Abstract
Water-current MHK turbines are receiving a growing interest in many parts of the world with available hydrokinetic resources. Because of potentially reasonable investment and maintenance costs, reliability, and environmental friendliness, this technology is considered worthy of research investment. Furthermore, small-scale MHK energy from river or tidal currents can be a solution for power supply in remote areas. However, little is known about the potential effects of MHK device operation in coastal embayments, estuaries, or rivers, or of the cumulative impacts of these devices on aquatic ecosystems over years or decades of operation. This lack of knowledge affects the actions of regulatory agencies, the opinions of stakeholder groups, and the commitment of energy project developers and investors. For example, the power generating capacity of water-current MHK turbines will depend on the turbine type, number, and current flow velocities, among other factors. In other words, each MHK-device array’s footprint and performance will depend on the type of turbines and the characteristics of the local system. There is an urgent need for practical, accessible tools and peer-reviewed publications to help industry and regulators evaluate environmental impacts and mitigation measures and to establish best siting and design practices.

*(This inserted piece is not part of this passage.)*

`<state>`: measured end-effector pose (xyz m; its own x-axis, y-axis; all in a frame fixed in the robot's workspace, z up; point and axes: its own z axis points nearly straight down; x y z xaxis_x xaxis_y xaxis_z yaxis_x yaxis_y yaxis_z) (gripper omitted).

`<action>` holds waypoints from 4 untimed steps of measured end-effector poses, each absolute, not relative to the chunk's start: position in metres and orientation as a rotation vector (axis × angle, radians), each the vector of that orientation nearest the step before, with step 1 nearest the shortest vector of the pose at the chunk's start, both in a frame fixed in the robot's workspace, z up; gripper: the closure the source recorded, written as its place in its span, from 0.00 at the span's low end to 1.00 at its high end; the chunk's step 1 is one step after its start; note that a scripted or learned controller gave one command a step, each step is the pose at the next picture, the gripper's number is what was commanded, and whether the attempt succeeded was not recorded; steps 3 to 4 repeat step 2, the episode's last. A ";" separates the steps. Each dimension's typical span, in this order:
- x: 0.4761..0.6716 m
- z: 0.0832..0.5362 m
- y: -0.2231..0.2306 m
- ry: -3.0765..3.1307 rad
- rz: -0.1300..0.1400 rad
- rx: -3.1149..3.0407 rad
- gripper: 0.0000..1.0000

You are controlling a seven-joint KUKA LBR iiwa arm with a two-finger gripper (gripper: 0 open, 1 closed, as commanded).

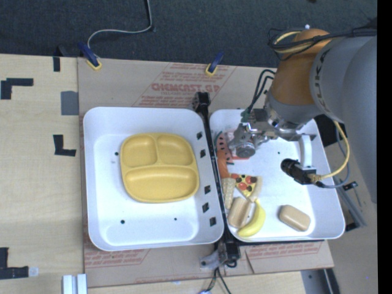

This study focuses on the initial development of a hydrodynamic model of Cobscook Bay, ME. This is the first deployment location of the Ocean Renewable Power Company (ORPC) TidGenTM units. One unit is currently deployed with 4 more to follow in the coming years. Potential changes to the physical environment imposed by operation of a five-MHK turbine array are evaluated using the modeling platform SNL-EFDC (James et al., 2011; James et al., 2012; James et al., 2006a; James et al., 2010a; James et al., 2010b; James et al., 2006b). Model results with and without an MHK array were compared to facilitate an understanding of how this small 5-MHK turbine array might alter the Cobscook Bay environment. These simulations can assist cost-effective planning before proceeding to detailed siting, engineering designs, and deployment of devices.